NEW YORK (Legal Newsline) -- New York Attorney General Eric Schneiderman on Monday announced a settlement with two online food ordering services, addressing concerns that a proposed merger would improperly undermine competition in the online food ordering industry.
Seamless North America LLC is a food ordering platform with a uniquely strong market position in Manhattan.
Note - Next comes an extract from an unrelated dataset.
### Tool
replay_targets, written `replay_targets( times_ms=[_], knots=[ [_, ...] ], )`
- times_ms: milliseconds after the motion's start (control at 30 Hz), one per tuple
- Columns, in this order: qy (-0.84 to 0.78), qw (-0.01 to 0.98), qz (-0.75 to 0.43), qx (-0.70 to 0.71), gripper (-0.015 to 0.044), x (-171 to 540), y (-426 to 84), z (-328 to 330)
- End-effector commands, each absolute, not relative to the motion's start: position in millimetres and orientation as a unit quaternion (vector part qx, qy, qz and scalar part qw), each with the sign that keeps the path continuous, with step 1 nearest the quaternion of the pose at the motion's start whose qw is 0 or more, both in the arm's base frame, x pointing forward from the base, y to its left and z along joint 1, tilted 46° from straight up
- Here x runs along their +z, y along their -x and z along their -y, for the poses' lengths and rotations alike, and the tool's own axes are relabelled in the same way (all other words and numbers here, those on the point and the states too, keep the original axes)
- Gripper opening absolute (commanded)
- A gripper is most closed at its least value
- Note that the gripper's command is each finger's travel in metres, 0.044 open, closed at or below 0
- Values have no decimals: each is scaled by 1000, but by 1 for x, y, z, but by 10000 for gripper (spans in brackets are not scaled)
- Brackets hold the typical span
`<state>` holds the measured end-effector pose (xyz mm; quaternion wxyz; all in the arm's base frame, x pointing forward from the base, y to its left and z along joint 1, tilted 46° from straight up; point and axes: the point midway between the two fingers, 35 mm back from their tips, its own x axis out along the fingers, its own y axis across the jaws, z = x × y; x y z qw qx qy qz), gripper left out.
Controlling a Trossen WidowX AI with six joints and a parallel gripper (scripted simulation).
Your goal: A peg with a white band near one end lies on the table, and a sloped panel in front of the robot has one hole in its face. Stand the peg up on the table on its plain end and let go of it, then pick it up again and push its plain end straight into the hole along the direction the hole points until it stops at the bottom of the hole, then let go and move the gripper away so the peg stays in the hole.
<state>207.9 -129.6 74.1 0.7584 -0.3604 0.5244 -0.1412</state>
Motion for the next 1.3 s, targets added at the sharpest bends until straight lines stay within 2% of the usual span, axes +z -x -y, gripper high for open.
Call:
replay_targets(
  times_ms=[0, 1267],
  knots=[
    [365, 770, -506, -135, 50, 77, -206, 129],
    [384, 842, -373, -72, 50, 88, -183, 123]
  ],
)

The company has a large number of exclusive agreements with Manhattan-based restaurants.
A proposed merger between Seamless and GrubHub Inc. allegedly raised the possibility that Seamless would aggressively enforce its exclusivity provisions with Manhattan restaurants and would use its market position to coerce restaurants and partners to do exclusive business with the merged company.
Schneiderman alleged the prospect merger resulted in a significant risk that the transaction would lead to anticompetitive effects in Manhattan.
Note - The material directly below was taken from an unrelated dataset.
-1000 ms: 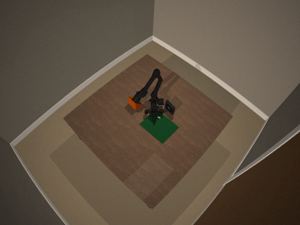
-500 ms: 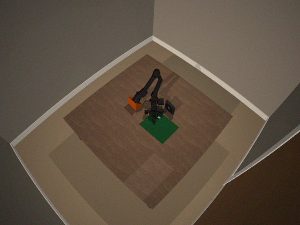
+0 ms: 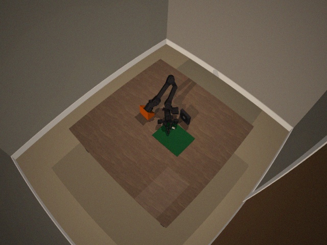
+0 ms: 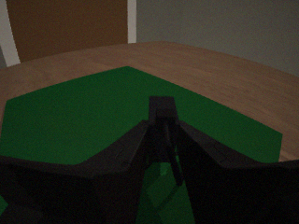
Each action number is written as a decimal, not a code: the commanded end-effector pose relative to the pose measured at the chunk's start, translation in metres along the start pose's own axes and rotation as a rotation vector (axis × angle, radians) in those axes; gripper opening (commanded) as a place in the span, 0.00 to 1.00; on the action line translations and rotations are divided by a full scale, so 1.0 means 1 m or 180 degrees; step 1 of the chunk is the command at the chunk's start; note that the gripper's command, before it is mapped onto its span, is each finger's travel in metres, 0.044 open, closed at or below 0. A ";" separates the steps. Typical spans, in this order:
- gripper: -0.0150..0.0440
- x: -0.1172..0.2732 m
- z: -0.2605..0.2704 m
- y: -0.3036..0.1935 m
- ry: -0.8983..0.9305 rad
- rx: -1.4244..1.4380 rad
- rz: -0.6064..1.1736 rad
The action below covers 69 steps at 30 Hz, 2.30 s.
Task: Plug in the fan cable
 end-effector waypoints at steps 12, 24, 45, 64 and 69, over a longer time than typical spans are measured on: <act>0.49 0.000 0.000 0.000 0.0000 0.0000 0.0000; 0.49 0.000 0.000 0.000 0.0000 0.0000 0.0000; 0.49 0.021 0.004 0.001 -0.0036 -0.0015 0.0044; 0.49 0.069 0.003 0.019 -0.0048 -0.0018 0.0051; 0.49 0.082 0.000 0.027 -0.0035 -0.0016 0.0039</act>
Point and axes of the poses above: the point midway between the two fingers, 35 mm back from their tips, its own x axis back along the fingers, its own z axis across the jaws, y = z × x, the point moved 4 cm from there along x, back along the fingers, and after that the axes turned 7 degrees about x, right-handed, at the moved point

"New York's restaurant industry is the best in the world, but its success depends on an environment of free and fair competition," the attorney general said. "With the recent growth in online food ordering, it's especially important that restaurants -- particularly smaller restaurants -- have fair and equal access to online platforms to reach new customers and obtain much-needed extra business.
"This settlement ensures that no single online platform will have a monopoly on access to Manhattan restaurants, and it allows consumers and restaurants the freedom to do business with the website or app of their choice."
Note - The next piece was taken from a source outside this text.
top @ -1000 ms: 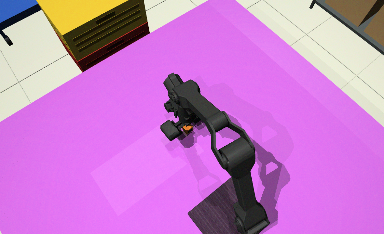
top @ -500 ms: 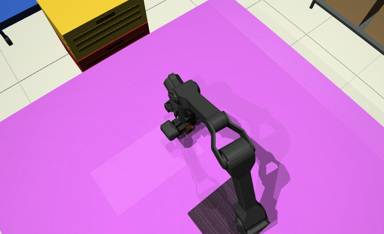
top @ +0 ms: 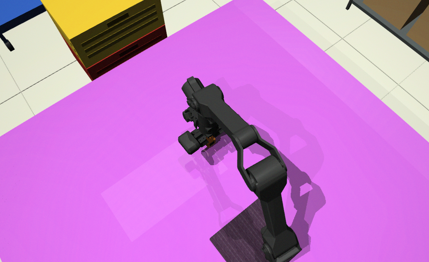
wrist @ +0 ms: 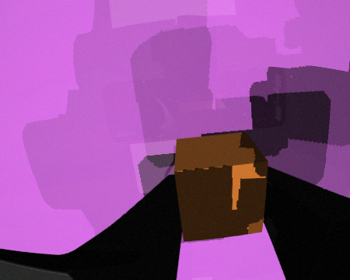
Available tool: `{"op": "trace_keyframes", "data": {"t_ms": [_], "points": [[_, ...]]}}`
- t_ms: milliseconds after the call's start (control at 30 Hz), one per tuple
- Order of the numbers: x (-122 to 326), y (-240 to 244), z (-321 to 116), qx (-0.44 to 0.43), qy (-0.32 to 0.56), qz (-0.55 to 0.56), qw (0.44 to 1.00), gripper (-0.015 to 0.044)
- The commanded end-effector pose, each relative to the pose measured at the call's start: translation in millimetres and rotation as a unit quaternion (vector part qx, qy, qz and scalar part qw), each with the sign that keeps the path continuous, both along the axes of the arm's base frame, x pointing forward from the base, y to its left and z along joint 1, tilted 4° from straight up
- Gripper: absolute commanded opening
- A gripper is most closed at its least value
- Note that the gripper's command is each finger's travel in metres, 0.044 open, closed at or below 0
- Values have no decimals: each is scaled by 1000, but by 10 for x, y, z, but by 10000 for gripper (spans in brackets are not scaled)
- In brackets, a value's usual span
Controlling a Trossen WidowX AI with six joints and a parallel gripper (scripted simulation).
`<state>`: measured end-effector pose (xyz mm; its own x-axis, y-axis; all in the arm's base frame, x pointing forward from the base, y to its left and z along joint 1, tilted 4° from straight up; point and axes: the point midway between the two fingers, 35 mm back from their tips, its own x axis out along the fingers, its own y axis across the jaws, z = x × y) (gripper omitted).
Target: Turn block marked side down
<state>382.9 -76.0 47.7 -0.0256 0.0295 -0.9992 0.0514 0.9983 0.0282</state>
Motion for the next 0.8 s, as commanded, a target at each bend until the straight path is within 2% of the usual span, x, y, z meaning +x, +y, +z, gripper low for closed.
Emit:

Under the terms of the agreement, Seamless and GrubHub agreed to a package of commitments to make sure that alternative online food ordering platforms can compete with the combined business on a level playing field with equal access to Manhattan business partners and restaurants.
For 18 months, Seamless and GrubHub must waive existing exclusive rights with restaurants, prohibit future exclusive contracts with restaurants and prohibit a future exclusive agreement with Yelp Inc.
Seamless and GrubHub will notify Schneiderman's office if they enter into any practices prohibited by the settlement within six months of the termination of the 18-month prohibition period.